S. 3217: A Vote to Weaken States is a Vote for Risky Loans & More Bailouts

This information is courtesy of the Center for Responsible Lending.

Issue: The Senate financial reform bill, S. 3217 – section 1044, gives the Office of the Comptroller of the Currency far too much power to override (“preempt”) state consumer protection laws.  To avoid another financial crisis, the provision should absolutely not be weakened any further and, in fact, needs to be strengthened.

Overriding state laws against bad lending helped cause the financial crisis.

  • In 2004, the OCC issued a broad regulation excusing national banks from complying with all state laws that governed the terms of mortgages and other forms of credit.
  • After the OCC’s preemption, national banks made riskier loans, increasing reckless lending and foreclosures. In 2006, from 32% to 50% of toxic loans, depending on the type, were made by banks and subsidiaries that states could not touch.
  • A recent study by UNC shows that strong anti-predatory lending laws are associated with less risky loans and reduced foreclosure rates.[1]
  • The big banks pushed to weaken the states’ ability to protect consumers, and taxpayers ended up picking up the bill for the resulting financial crisis.

Research shows that predatory lending laws had a positive effect in lowering foreclosure rates.  Moreover, after being excused from state laws in 2004, national banks increased their share of home loans with risky subprime features.

A vote for more preemption is a vote for bigger, riskier banks.

  • Excessive preemption favors big banks and produces more financial concentration.
  • Proponents of more preemption cite the telecommunications/cell phone experience, but there are only 3 or 4 big cell phone companies now.  Do we want only 3 or 4 big banks in the country?

It’s common sense that states should address issues in their own back yards.

  • It is critical that states be empowered to protect their residents from financial abuses before they became national problems.
  • For example, foreclosure rescue scams that have become a nationwide problem in recent years were a significant problem in California in the 1970s.  The state needed to take strong action at a time when this wasn’t an issue for most of the nation.
  • The state representatives of Georgia and Iowa should not have to wait for Washington to act on every local problem.
  • States are more nimble: As the rapid decline in underwriting standards began causing damage beyond the subprime market, the first state laws to require common-sense underwriting were implemented in 2007.  The Federal Reserve’s 2008 limited rules were outdated before they become effective, and Washington still has not caught up with common lending problems that helped trigger the financial crisis.

The current bill simply restores the preemption standard to where it was ten years ago.  The partnership between the states and feds worked then, and will work now.

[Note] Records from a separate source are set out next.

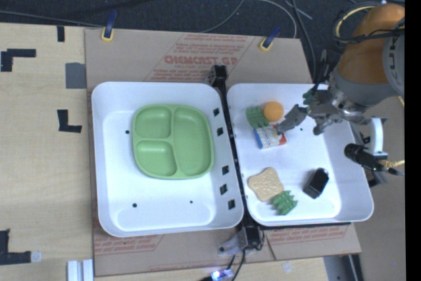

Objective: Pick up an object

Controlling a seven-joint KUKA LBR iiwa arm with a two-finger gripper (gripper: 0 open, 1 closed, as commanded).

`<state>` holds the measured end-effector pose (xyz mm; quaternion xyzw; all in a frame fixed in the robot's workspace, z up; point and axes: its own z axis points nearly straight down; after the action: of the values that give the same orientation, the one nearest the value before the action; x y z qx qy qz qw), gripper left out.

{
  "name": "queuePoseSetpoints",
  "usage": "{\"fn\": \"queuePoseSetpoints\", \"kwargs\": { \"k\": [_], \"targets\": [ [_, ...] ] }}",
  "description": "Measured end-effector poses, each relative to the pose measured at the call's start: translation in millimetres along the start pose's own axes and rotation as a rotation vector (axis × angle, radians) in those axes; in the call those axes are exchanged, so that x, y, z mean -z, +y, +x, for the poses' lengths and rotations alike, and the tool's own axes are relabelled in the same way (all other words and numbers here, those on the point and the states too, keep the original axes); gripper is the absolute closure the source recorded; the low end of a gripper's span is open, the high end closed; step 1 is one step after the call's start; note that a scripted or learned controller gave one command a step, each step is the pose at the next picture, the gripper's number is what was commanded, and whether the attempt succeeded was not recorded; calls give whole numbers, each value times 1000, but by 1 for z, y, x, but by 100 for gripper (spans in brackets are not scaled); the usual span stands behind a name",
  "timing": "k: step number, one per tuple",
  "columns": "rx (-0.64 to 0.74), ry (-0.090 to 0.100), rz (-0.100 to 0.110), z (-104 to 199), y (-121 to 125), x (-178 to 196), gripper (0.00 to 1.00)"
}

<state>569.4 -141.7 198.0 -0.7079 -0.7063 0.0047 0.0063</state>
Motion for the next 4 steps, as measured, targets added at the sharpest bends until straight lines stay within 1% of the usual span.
{"fn": "queuePoseSetpoints", "kwargs": {
  "k": [1, 2, 3, 4],
  "targets": [
    [4, -2, -14, 0, 3, 8, 0],
    [4, -2, -11, 9, 5, -51, 0],
    [2, -2, -10, 2, -3, -105, 0],
    [4, -3, -15, 2, -2, -113, 0]
  ]
}}
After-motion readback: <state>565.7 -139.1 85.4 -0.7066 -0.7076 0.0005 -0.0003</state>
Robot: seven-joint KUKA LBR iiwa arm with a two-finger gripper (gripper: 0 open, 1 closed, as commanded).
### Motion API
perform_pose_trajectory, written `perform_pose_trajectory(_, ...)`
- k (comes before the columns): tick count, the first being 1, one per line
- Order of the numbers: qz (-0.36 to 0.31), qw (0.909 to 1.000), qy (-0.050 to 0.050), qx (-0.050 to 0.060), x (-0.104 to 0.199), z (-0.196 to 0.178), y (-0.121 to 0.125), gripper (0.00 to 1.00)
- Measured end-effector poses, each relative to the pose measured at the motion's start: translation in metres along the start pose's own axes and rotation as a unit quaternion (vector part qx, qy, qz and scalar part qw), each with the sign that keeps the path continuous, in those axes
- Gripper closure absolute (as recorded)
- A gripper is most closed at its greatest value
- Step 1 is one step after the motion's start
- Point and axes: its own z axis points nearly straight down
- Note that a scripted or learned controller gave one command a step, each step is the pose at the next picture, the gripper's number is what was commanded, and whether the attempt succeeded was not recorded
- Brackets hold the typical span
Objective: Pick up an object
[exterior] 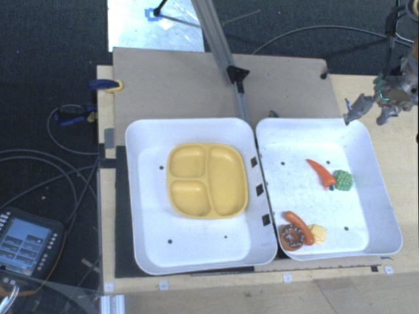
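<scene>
The bench (pixel 275 84) is flat and pale brown, and it carries two shallow white bins side by side. The left bin (pixel 147 241) has smooth walls with rounded corners. In its middle lies a yellow plate (pixel 208 180) with three compartments; it looks like matte plastic with soft, rounded edges. The right bin (pixel 373 195) has the same shape, and its floor has a few small dark dots.

The objects to pick are all in the right bin. A carrot (pixel 320 172), orange and pointed, lies tilted in the upper middle part, and just beside its lower end sits a small green piece with a bumpy surface, like broccoli (pixel 342 180). Near the front wall there is a group: a red-orange sausage (pixel 298 225) lies at a slant, a round brown doughnut (pixel 291 237) touches it on the left side, and a small pale yellow lump (pixel 318 233) is just at the right of them.

The gripper (pixel 370 108) is at the far right corner of the right bin, above its rim, well apart from all the objects. Its two metal fingers are spread apart, and nothing is between them. The carrot and broccoli are the nearest things to it, lower and to the left in the view.
</scene>
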Motion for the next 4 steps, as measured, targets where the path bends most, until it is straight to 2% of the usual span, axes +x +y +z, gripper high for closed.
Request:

  • The bill reaffirms the Supreme Court standard set out in the 1996 Barnett case, which recognized the longstanding balance of federal and state regulation of national banks. Banks operated fine under this standard.
  • The Barnett standard provides that any state law that “prevents or substantially interferes” with a national bank is preempted.  The bill does not allow states to set interest rates for national banks, and in fact specifically prohibits that.
  • The current bill dramatically scales back the preemption reductions proposed in the original house bill.[2]

Excessive preemption undercuts the rights and important role of the states.

  • Ours is a federal system; states are partners in ensuring fair and sensible lending.
  • Federal laws generally operate as a floor rather than a ceiling for protections, and national companies handle this fine; examples include state employment and contract law.
  • States act as important “laboratories of democracy,” providing an opportunity to see which approaches work best.

Our nation has already suffered enough from lax oversight and the weakening of state predatory lending laws.  We urge you to hold the banks accountable, and to refuse to hobble the states further in their role as the first line of defense against lending problems that can ultimately affect the entire economy.

About the Center for Responsible Lending

The Center for Responsible Lending is dedicated to protecting home ownership and family wealth by working to eliminate abusive financial practices.  CRL is a national nonprofit, nonpartisan research and policy organization that promotes responsible lending practices and access to fair terms of credit for low-wealth families.  For additional information, please visit our website at www.responsiblelending.org.


[1] Reports issued by the University of North Carolina, Center for Community Capital (March 23, 2010), available at http://www.ccc.unc.edu/abstracts/preemptionEffect.php.

[2] The bill also provides common-sense rules about how preemption is applied:

– Banking agencies can’t wipe out state laws and put no protections in its place.

– Only banks, not affiliates and subsidiaries, get preemption; this ties the preemption to the closer supervision that banks themselves receive.

– Preemption decisions should be made for one type of law at a time, not whole areas of laws.

– Courts should be able to review agency preemption decisions to make sure they are reasonable.